Cada día laborable un capítulo (9/35) |
Transcurrido el fin de semana y tras un lunes dedicado a recorrer los barrios más alejados del centro, con el afán de conocer a fondo la ciudad donde había decidido pasar lo que le quedaba de vida, Pedro dedicó el martes a la cultura. Pasó la mañana leyendo en la terraza. Terminó su libro de Zafón, que se le hizo demasiado largo, y comenzó uno de Lorenzo Silva que le cautivó desde el primer momento. Había leído en el dominical del país un artículo en el que comentaban un ensayo histórico que el escritor madrileño había publicado recientemente sobre la Guardia Civil.
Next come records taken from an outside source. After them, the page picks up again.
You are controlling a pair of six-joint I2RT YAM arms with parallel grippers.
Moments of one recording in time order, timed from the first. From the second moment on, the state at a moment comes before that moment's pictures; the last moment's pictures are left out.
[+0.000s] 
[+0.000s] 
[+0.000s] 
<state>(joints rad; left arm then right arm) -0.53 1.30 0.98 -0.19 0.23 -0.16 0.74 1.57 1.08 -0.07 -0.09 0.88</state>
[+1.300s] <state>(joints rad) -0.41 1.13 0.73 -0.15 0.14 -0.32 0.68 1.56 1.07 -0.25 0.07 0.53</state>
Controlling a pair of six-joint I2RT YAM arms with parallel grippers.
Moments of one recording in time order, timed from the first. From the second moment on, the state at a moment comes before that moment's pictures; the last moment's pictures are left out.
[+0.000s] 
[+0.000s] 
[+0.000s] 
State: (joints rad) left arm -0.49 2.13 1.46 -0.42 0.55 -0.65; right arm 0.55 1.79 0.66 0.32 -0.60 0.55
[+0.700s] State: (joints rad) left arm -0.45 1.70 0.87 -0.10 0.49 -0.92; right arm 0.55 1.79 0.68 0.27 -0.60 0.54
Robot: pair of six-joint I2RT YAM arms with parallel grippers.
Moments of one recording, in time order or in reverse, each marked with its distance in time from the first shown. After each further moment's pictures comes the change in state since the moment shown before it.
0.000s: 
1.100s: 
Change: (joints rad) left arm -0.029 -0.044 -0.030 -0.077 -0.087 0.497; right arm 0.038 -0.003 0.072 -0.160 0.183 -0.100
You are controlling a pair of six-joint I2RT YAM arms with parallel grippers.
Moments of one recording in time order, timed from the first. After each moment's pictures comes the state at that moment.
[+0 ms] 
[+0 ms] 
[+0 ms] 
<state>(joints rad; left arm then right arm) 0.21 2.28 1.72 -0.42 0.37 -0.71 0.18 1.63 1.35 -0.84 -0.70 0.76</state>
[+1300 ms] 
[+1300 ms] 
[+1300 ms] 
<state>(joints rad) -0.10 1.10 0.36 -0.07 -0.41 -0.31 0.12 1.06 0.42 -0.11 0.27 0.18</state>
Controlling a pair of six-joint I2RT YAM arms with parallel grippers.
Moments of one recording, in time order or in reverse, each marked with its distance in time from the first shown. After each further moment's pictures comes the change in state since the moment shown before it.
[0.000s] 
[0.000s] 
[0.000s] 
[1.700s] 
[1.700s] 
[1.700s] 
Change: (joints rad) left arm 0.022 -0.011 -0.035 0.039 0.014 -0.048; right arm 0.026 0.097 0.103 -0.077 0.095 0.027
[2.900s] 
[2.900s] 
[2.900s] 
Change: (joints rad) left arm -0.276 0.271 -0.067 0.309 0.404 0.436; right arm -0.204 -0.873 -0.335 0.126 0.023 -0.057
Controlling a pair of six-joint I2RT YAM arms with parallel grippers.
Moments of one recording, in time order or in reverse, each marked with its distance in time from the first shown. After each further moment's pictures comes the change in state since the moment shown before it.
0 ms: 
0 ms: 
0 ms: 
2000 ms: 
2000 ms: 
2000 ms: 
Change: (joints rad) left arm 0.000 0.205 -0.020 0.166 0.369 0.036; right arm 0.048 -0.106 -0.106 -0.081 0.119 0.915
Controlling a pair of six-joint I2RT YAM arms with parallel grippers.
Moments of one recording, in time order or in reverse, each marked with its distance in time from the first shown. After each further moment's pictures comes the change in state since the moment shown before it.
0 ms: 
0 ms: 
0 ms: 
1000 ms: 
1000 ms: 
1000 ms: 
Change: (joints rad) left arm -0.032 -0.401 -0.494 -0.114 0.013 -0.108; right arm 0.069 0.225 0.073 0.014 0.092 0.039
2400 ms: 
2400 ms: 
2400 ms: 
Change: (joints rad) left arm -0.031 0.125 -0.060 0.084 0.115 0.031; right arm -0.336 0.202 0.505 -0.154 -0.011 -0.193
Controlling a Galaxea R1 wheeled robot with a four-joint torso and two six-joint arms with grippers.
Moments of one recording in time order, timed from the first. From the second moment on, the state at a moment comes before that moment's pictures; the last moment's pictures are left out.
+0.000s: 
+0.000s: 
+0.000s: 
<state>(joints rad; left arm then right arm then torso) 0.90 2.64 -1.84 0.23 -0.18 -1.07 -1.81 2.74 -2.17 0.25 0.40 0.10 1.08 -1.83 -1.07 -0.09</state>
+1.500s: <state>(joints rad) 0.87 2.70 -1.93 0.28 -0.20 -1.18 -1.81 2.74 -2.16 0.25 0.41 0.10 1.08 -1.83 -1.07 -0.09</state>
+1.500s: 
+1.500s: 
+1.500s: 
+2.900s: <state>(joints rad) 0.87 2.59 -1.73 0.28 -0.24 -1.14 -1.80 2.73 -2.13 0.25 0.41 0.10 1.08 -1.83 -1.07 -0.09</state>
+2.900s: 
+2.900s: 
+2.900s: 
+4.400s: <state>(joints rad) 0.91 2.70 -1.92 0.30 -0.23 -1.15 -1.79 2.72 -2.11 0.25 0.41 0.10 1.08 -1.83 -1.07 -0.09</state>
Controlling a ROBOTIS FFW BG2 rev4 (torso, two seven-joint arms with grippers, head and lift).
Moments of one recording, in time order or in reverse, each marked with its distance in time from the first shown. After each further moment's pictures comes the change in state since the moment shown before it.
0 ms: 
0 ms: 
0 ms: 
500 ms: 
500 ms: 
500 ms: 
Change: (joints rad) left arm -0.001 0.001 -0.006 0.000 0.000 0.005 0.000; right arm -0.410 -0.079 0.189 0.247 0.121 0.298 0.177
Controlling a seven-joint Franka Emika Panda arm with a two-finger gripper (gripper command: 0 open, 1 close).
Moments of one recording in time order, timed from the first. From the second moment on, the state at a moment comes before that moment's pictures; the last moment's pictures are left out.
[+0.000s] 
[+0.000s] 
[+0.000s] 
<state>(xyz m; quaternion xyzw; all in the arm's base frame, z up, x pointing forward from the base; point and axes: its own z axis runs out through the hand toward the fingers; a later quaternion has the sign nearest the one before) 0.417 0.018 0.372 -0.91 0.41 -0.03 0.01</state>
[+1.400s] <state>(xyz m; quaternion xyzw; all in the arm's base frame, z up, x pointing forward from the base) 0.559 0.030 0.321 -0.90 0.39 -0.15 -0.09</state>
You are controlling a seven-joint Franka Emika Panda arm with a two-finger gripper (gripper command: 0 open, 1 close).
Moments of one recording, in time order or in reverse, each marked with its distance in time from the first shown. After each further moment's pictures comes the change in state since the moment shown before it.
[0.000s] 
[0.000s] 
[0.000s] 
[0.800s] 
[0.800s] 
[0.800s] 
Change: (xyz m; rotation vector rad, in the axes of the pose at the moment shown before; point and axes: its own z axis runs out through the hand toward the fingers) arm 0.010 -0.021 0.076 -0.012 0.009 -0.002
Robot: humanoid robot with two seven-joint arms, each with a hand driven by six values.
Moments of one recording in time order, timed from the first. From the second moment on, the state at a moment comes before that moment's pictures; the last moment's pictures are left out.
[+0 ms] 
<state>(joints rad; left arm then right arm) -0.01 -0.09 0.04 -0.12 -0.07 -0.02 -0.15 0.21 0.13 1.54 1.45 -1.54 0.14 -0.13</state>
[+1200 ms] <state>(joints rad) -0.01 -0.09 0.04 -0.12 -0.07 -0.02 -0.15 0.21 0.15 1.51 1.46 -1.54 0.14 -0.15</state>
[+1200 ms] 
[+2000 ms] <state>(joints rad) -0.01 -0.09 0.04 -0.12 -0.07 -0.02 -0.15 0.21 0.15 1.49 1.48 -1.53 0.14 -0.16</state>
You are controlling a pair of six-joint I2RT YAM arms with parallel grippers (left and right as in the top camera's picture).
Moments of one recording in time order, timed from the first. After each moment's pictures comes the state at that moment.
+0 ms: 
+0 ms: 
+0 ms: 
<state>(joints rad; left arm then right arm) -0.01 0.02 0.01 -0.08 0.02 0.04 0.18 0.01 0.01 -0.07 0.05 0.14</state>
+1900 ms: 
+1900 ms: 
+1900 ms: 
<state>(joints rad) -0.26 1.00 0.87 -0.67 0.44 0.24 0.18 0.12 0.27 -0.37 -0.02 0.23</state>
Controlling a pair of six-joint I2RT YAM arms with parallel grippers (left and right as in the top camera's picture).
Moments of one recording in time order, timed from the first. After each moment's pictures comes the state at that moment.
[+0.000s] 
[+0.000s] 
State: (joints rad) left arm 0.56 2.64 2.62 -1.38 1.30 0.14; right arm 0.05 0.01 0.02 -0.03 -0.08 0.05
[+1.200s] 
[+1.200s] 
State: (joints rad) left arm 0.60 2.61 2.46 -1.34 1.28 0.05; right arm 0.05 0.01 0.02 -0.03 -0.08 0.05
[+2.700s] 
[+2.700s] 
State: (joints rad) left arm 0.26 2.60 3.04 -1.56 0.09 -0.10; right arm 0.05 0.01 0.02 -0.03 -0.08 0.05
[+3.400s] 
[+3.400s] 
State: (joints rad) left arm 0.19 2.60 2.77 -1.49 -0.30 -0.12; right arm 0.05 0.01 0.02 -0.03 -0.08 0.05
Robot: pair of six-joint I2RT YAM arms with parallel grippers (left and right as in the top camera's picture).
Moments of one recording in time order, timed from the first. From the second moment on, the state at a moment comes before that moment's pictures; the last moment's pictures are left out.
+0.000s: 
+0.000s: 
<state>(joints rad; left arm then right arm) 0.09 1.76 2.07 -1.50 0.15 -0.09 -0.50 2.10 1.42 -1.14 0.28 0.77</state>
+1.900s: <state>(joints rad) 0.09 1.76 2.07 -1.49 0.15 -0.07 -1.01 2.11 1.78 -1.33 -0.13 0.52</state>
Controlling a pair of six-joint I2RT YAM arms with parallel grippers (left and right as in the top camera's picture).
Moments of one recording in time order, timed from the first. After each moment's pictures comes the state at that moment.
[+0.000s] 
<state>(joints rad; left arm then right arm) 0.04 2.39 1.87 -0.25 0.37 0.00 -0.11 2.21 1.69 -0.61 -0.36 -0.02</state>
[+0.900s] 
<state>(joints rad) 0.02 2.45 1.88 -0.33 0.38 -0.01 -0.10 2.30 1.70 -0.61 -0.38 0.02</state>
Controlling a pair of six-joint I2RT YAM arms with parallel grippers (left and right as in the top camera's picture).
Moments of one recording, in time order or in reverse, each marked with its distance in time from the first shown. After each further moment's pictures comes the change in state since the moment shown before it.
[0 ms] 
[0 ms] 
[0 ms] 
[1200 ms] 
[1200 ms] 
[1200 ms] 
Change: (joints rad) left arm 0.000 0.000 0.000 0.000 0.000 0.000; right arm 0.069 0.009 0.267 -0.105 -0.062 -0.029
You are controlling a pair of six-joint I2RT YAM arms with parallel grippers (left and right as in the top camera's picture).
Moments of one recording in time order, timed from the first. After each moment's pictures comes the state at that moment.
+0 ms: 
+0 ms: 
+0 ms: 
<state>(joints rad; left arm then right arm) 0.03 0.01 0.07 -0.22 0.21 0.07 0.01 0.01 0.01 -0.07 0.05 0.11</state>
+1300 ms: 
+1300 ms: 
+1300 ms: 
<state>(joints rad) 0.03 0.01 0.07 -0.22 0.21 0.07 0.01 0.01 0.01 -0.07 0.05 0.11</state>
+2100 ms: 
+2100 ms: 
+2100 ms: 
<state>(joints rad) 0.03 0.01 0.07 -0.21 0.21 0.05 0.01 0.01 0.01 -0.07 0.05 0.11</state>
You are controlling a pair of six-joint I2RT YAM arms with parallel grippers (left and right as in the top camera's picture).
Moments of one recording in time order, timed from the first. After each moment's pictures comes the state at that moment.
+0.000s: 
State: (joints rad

En dicho artículo se citaba la colección de títulos protagonizados por el sargento, posteriormente ascendido a brigada, Vila y su compañera la cabo, finalmente ascendida a sargento, Chamorro. Sintió curiosidad por esa pareja de picoletos y compró la primera novela de la saga: “El lejano país de los estanques”. El personaje protagonista, que narraba los hechos en primera persona, el sargento Vila, era un hombre con una vida personal complicada y capaz de hacer unas interesantes y profundas reflexiones sobre los asuntos importantes que nos tocan vivir a la práctica totalidad de los seres humanos. Se enfrentaba a su trabajo de inspector de homicidios con honradez y con la energía que esa actividad requería.
Con Vila y Chamorro pasó la mañana. A eso de la una del mediodía bajó a comprar el periódico y el pan y, ya de vuelta volvió a sentarse en la terraza con una cervecita. Disfrutó del momento. Brindó con el aire y celebró su suerte. Se encontraba a gusto, con la sensación de que un montón de nuevas oportunidades se le presentaban. Oportunidades que no le conducirían a grandes escenarios. Eran simplemente caminos que llevaban a escenarios conocidos pero que nunca había recorrido en soledad, a su edad, con la sabiduría que se acumula cuando la cincuentena ha quedado atrás. Apreció el encuadre del monte Ganekogorta que le ofrecían las dos torres gemelas de Izosaki. Un bilbaíno de pro con el que coincidió en un bar del barrio le informó de la existencia de ese monte de mil metros de altura a cuya cima se asciende desde el corazón de la ciudad en algo más de tres horas. Algún día lo intentaría. Primero subiría a Artxanda, montaña vecina a la que se sube en funicular y que ofrece unas vistas, según le dijo ese orgulloso bilbaíno, espectaculares.